South Africa’s patent law has several key shortcomings, including weak patent application examinations and limited avenues for interested parties to challenge unmerited patents. This has led to the proliferation of unmerited patents on medicines and vaccines in the country. Patent barriers can prevent price-lowering competition among generic producers and are a long-standing concern for access to medicines. In response to advocacy efforts by civil society organisations, the South African government committed to driving forward reforms to the patent law in 2013 and adopted a revised IP policy in 2018, but this will only be effective when signed into revisions of national law. It is unacceptable that this process continues to be delayed, especially during a global pandemic where patent law reform could foster local production and supply and make COVID-19 medical tools more accessible to people who need them.  

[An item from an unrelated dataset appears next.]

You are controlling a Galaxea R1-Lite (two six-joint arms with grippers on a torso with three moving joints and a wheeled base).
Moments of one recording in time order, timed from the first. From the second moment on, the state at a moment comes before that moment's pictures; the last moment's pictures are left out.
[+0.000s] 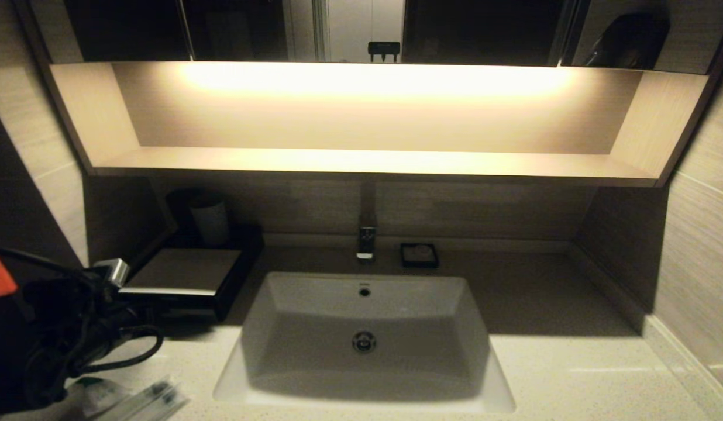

“The global inequity in access to COVID-19 medical tools has made it abundantly clear that South Africa needs to focus on creating independent, local production and supply of vaccines and treatments in order to ensure access for people in this pandemic and beyond,” said Lauren Paremoer, member of the People’s Health Movement in South Africa. “The South African government needs to prioritise people’s health over pharma corporations’ assured profits through patent monopolies and finally reform its patent law so that frivolous patents no longer block generic producers from entering the market to produce and supply more affordable medical tools. We’ve said it before, and we’ll say it again: medicines shouldn’t be a luxury.”

* The WHO recommended dose of baricitinib in people with COVID-19 is 4mg once daily for 14 days and was recommended as an alternative to tocilizumab. Baricitinib is an oral drug already approved for other indications such as rheumatoid arthritis.

Editor’s Note: 
In addition to supporting the TRIPS Waiver proposal, MSF and PHM call on governments to use all legal and policy tools to facilitate uninterrupted production and diversity in supply of COVID-19 medical tools, including the full use of existing TRIPS flexibilities for public health safeguarding. MSF and PHM also urge all governments with sufficient COVID-19 vaccine doses to immediately redistribute excess doses to the COVAX Facility or regional bodies. MSF urges the US and German governments to pressure Pfizer-BioNTech and Moderna to share mRNA vaccine technology and know-how with manufacturers in low- and middle-income countries, and for all governments to support the WHO COVID-19 mRNA Vaccine Technology Transfer Hub with financial and political support.